Education was the second of the six issues identified. The Commission Chairman stated that at the end of the colonial period the British left the African-descended population in a state of general illiteracy. He noted that this illiteracy continued to plague Caribbean societies and accounted for significant parts of their development challenges.
Speaking to cultural institutions, Professor Beckles said that there was no development of institutions such as museums and research centres to prepare Caribbean citizens for an understanding of their history.
He spoke further of cultural deprivation as another issue that needed to be addressed and outlined; that the primary cultural effect of slavery was to break and eradicate African commitment to their culture.

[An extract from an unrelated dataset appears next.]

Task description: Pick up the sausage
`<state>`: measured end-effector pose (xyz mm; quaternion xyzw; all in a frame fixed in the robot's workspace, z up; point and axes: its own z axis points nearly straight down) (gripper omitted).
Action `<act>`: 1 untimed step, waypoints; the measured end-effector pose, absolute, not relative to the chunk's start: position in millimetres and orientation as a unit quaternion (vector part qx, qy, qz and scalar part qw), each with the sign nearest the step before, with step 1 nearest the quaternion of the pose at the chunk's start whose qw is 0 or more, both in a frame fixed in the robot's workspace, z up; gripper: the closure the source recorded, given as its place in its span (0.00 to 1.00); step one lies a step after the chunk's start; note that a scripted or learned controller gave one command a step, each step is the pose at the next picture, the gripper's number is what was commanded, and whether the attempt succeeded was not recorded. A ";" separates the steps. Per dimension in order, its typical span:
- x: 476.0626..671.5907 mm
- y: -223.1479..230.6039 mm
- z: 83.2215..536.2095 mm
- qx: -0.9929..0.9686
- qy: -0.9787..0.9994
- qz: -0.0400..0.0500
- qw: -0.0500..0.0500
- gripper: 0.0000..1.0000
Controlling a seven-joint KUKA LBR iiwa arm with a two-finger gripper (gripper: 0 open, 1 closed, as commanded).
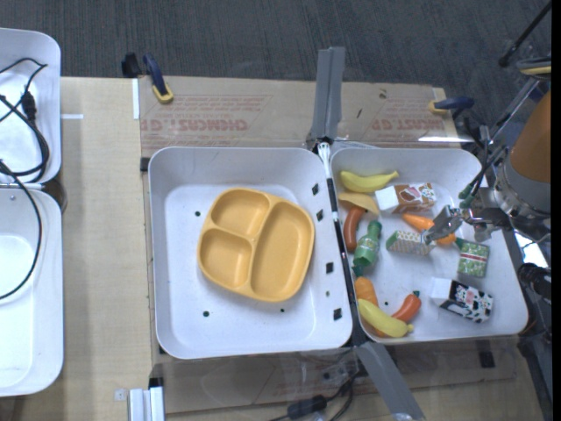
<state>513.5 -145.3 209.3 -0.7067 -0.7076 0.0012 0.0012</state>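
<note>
Jaws (pixel 444 224) hover low in the right bin (pixel 508 274); whether they are apart or together I cannot tell. Left of them, the sausage (pixel 351 226) lies by the bin's dividing wall, just beside a green bottle (pixel 368 244).

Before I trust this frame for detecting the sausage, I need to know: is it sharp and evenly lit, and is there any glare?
Camera view: lighting even, shadows soft; sausage reasonably sharp beside the divider; the tool looks slightly blurred; a mild bright patch on the right bin rim near the arm.
</note>
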 end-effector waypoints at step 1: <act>477.0 -157.2 90.7 -0.653 -0.758 0.000 0.001 0.00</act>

The Chairman stated that African culture was criminalized and pointed to how Caribbean people were affected by cultural deprivation. He said this included low ethnic self-esteem; the devaluation of black identity; broken structures and diminished family values; delegitimisation of African derived religious and cultural practices, and disconnection from ancestral roots and culture.
Psychological trauma was another area identified by the Commission that needed to be addressed. According to Professor Beckles, during the time of slavery, Africans were classified in law as non-human, chattel, property and real estate. He said they were denied recognition as members of the human family by laws and practices derived from the parliaments and policies of Europe. This history, he said, has inflicted massive psychological damage upon African descendants and is evident daily in social life.
The sixth issue which the Commission said needed to be remedied was that of scientific and technological backwardness. It was highlighted that for 400 years the policy of Britain and Europe had been that the Caribbean should not participate in any manufacturing or industrial process, and should be confined to the production of raw materials.
This policy, according to Professor Beckles, “has rendered the Caribbean a technologically and scientifically ill-equipped civilization for which it continues to experience debilitating backwardness in a science and technology globalized world.” Additionally, he said that the subjection of the Caribbean to this state, has denied Caribbean youth membership and access to an enhancing science and technology culture that has become the world youth patrimony.
It was also explained by the Commission’s Chairman that the argument that CARICOM should request reparatory dialogue with beneficiary slave-owning European states with a view to formulating a new development agenda for the Caribbean was reaffirmed.
The next meeting of the full commission will be in January 2014 and it is anticipated that its first interim report will be ready for submission to the CARICOM Heads of Government at the February 2014 meeting.